Remember when you were a teenager, and your parent’s prime duty was to embarrass you? They were good at that. You would put your hands in front of your face and say “I don’t know you”!
Well, perhaps those words should have been spoken by your parents. For maybe you are a changeling, and they don’t know you. The idea of a changeling is common in European folklore, including the country of Germany. A changeling often is the baby of the fairies, switched out for a human infant.
The birth of a baby was not always met with celebration in the fairy world. Their babies were difficult, demanding, a challenge to raise. Not at all like those sweet faced, dimpled, and smiling infants of humans. Fairy mothers were envious, and they wished they could also have such a good baby. So if the parents of that human baby were not diligent and watchful, the fairies would sneak up and take that infant, leaving their own in its place. A changeling.
This child was unlike the others in the family, emotionally and physically. Folklore researchers think perhaps the idea of the changeling evolved from the pattern of succession in a monarchy. Inheritance, especially by the oldest son of the king was a way to gain political and economic power. If there was a doubt as to the legitimacy of that heir, challenges, including warfare, could arise. Was that prince the true son of the king, or could he be a changeling?

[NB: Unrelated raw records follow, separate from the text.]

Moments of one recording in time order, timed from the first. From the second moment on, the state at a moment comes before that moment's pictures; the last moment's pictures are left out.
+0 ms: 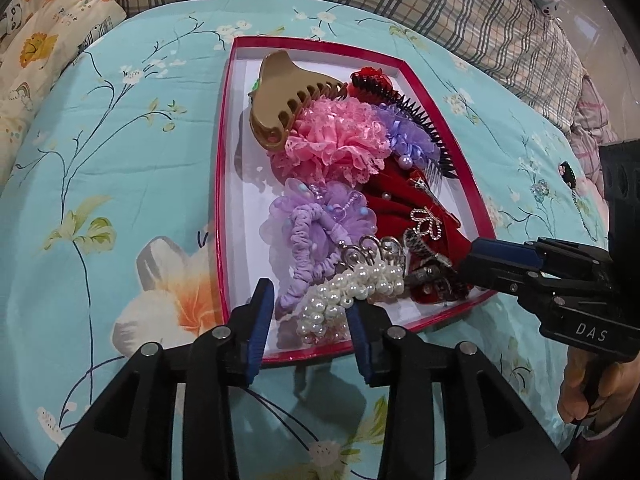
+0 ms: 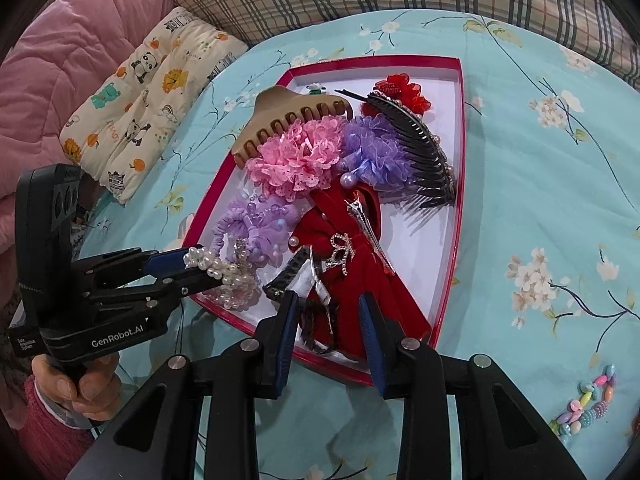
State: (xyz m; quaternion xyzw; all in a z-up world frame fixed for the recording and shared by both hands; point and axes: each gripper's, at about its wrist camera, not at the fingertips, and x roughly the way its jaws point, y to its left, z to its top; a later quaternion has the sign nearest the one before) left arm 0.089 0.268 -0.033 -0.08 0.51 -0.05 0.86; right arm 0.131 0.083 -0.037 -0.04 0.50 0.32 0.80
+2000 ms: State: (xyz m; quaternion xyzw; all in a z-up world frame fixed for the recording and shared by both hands) left arm 0.007 0.256 0.031 -0.04 0.46 0.11 0.88; right arm 0.062 0.045 0.005 -0.05 0.45 0.29 0.85
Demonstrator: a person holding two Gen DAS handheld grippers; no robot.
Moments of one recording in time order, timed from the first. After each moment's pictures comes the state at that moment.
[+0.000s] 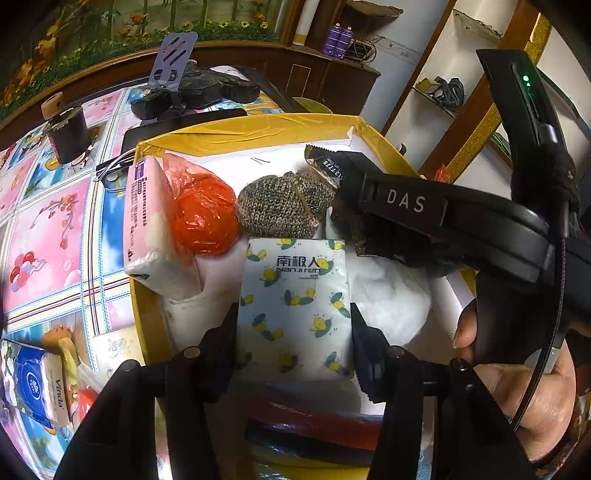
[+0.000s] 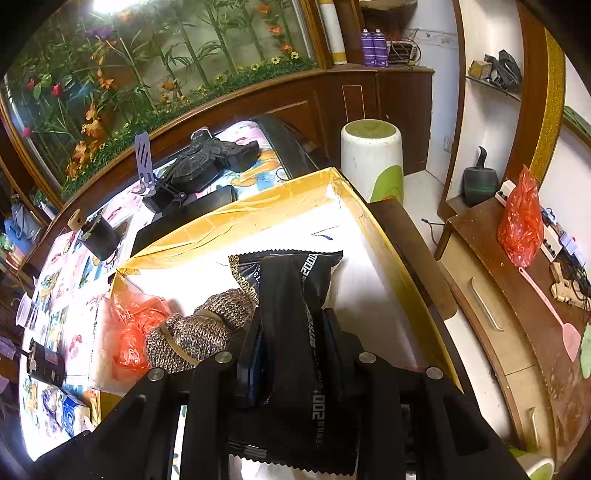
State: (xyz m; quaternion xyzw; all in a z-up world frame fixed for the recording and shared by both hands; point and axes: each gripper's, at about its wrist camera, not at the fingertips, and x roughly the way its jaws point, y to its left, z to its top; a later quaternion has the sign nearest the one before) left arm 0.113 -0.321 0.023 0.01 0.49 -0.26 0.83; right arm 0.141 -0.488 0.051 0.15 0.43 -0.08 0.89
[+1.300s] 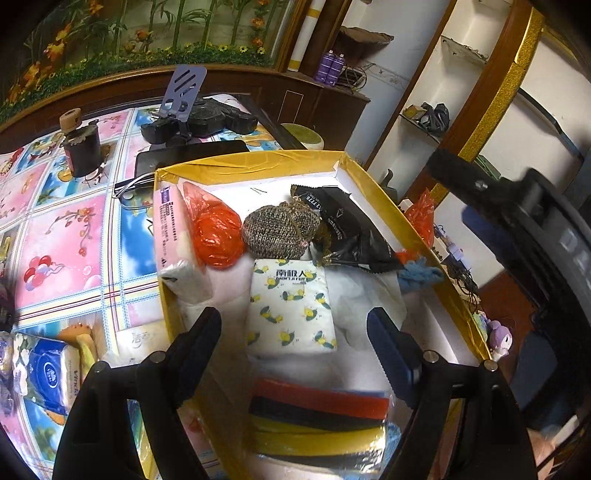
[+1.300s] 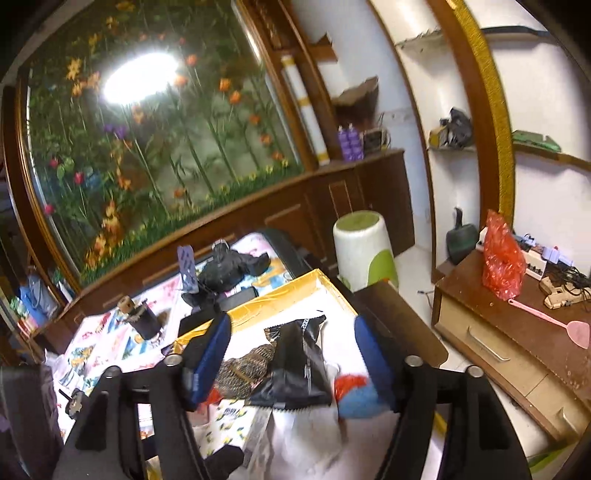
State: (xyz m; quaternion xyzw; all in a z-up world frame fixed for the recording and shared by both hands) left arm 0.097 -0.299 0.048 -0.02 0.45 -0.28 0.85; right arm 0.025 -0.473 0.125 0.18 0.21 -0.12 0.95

The realities of some of these stories reflect a child that was born with physical deformities, disease, or mental retardation. Recent studies of European folktales suggest that autism perhaps resulted in a child being labeled as a changeling. The description in some stories accurately describes an autistic child. This is an interesting subject I am sure we will hear more about in the coming years.
My family is not German, but many of our neighbors were, and the folktales about changelings were common when I grew up. Me? Yes, my mother told me I was a changeling. I was born at the beginning of the gardening season in the north, and disappeared one day soon after. She quickly found me under a cabbage leaf much to her relief. But when I began to talk, I spoke a language no one could understand. No one, except for the German lady who lived just up the road. And that was all the proof my mother needed.